02

vnlog.slurp() with non-numerical data

For a while now I'd see an annoying problem when trying to analyze data. I would be trying to import into numpy an innocuous-looking data file like this:

#  image   x y z temperature
image1.png 1 2 5 34
image2.png 3 4 1 35

As usual, I would be using vnlog.slurp() (a thin wrapper around numpy.loadtxt()) to read this in, but that doesn't work: the image filenames aren't parseable as numerical values. Up until now I would work around this by using the suprocess module to fork off a vnl-filter -p !image and then slurp that, but it's a pain and slow and has other issues. I just solved this conclusively using the numpy structured dtypes. I can now do this:

dtype = np.dtype([ ('image',       'U16'),
                   ('x y z',       int, (3,)),
                   ('temperature', float), ])
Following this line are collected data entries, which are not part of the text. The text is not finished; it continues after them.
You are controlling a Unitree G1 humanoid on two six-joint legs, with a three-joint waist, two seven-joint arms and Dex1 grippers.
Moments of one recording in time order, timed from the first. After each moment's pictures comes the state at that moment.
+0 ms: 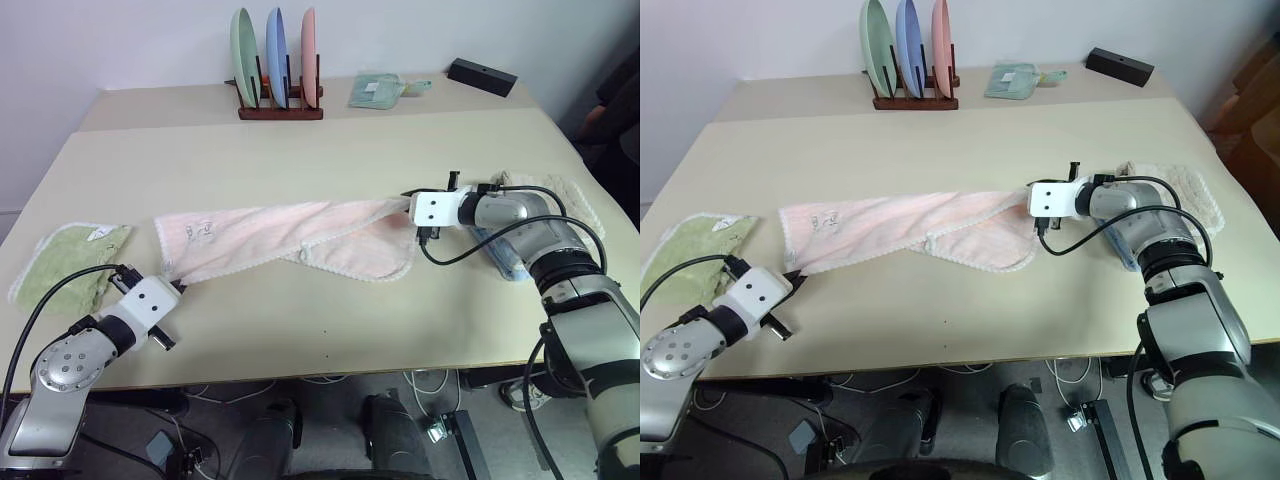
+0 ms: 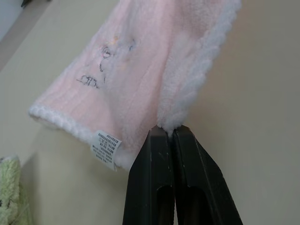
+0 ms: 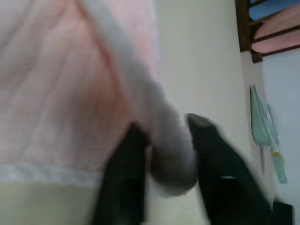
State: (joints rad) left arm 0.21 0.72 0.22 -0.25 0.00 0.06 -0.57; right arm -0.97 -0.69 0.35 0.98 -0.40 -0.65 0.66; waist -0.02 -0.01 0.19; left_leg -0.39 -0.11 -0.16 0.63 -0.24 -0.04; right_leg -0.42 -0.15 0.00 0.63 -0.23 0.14
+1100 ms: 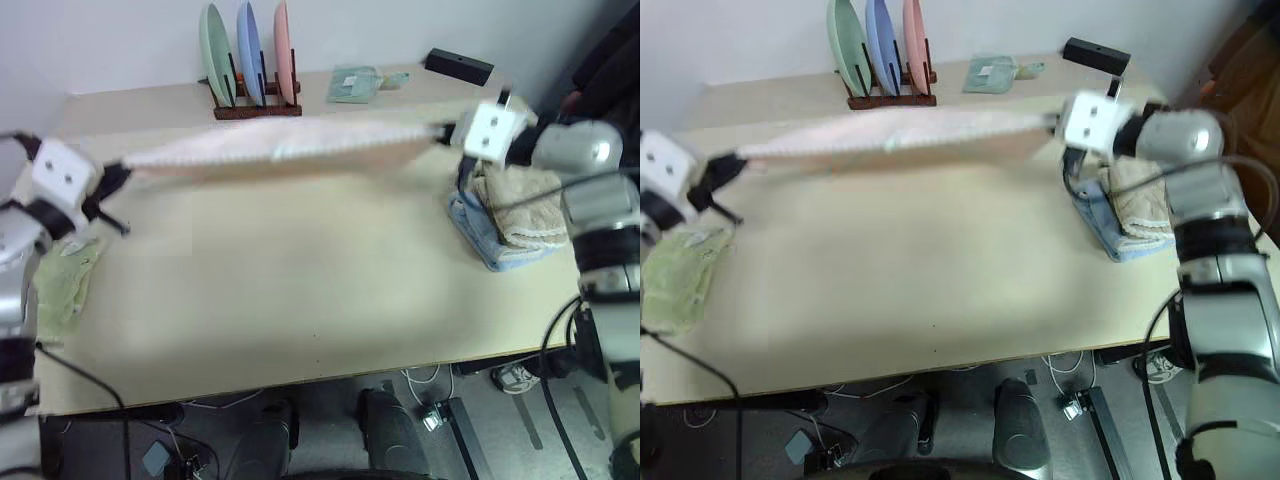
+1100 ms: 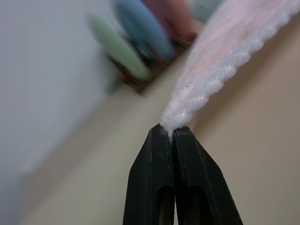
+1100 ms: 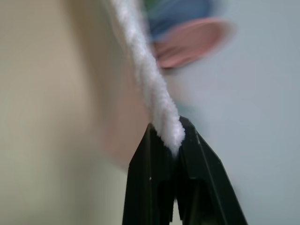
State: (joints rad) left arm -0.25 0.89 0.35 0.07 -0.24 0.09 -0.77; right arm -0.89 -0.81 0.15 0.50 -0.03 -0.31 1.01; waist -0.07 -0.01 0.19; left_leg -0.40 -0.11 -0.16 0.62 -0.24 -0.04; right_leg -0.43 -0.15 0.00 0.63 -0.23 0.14
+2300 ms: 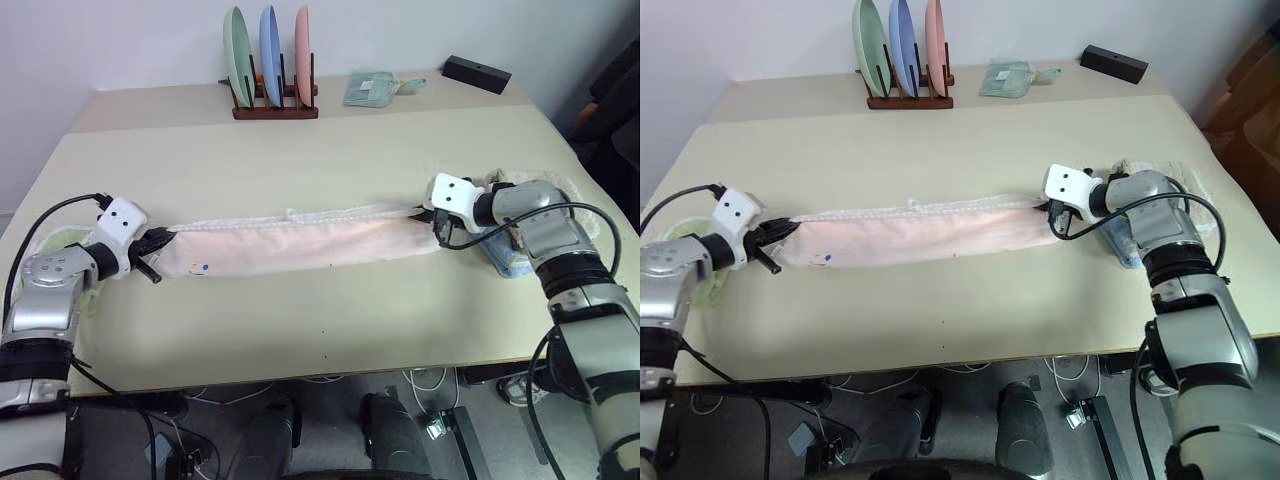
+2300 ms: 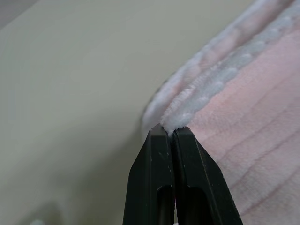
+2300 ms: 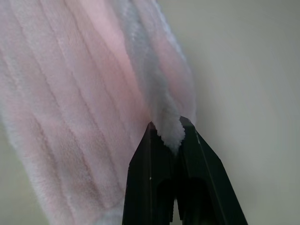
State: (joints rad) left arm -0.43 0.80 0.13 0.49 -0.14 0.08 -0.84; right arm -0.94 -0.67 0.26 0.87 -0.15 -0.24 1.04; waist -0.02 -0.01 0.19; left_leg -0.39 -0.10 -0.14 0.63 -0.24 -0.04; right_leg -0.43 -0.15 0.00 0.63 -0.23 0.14
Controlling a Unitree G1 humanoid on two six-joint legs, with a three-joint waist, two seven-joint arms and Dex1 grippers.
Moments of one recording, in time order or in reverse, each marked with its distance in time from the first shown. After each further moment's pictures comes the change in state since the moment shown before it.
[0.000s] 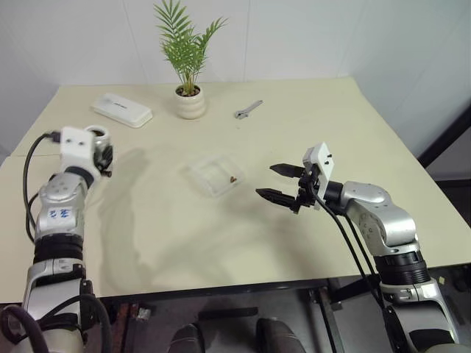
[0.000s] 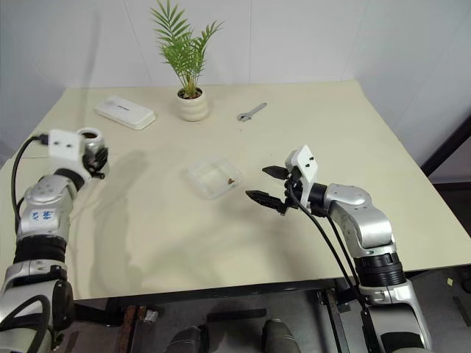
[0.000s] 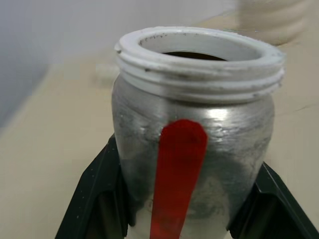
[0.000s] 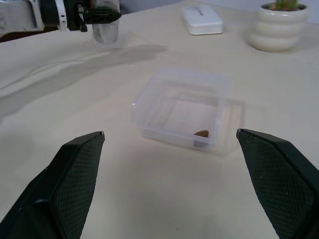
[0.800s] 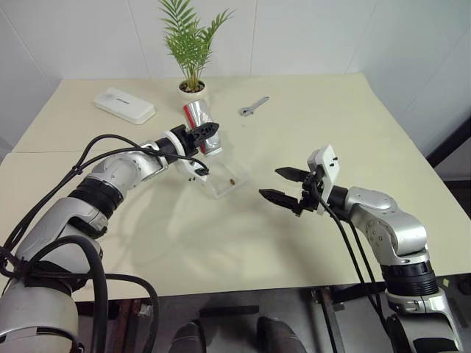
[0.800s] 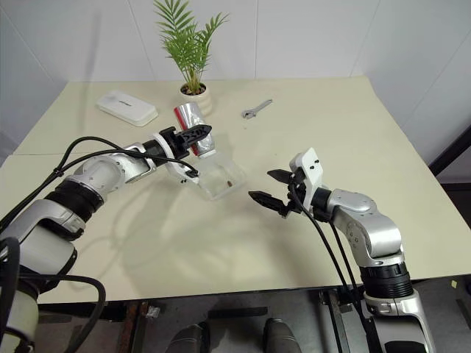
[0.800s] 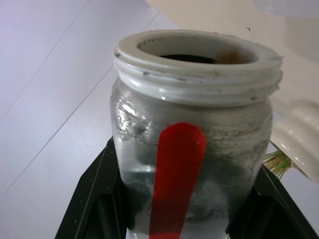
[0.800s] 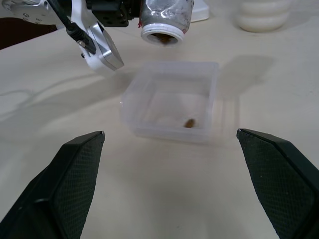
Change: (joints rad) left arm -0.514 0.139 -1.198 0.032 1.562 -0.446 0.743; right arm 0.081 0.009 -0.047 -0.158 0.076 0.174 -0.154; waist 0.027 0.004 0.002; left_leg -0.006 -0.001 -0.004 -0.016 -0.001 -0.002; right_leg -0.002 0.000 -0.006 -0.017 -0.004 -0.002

arr = vnlog.slurp("data.vnl", dtype=dtype)

This will read the image filename, the xyz points and the temperature into different sub-arrays, with different types each. Accessing the result looks like this:

print(arr['image'])
---> array(['image1.png', 'image2.png'], dtype='<U16')

print(arr['x y z'])
---> array([[1, 2, 5],
            [3, 4, 1]])

print(arr['temperature'])
---> array([34., 35.])

Notes:

  • The given structured dtype defines both how to organize the data, and which data to extract. So it can be used to read in only a subset of the available columns. Here I could have omitted the temperature column, for instance
  • Sub-arrays are allowed. In the example I could say either
    dtype = np.dtype([ ('image',       'U16'),
                       ('x y z',       int, (3,)),
                       ('temperature', float), ])
    

    or

    dtype = np.dtype([ ('image',       'U16'),
                       ('x',           int),
                       ('y',           int),
                       ('z',           int),
                       ('temperature', float), ])
    

    The latter would read x, y, z into separate, individual arrays. Sometime we want this, sometimes not.

  • Nested structured dtypes are not allowed. Fields inside other fields are not supported, since it's not clear how to map that to a flat vnlog legend
  • If a structured dtype is given, slurp() returns the array only, since the field names are already available in the dtype

We still do not support records with any null values (-). This could probably be handled with the converters kwarg of numpy.loadtxt(), but that sounds slow. I'll look at that later.

This is available today in vnlog 1.38.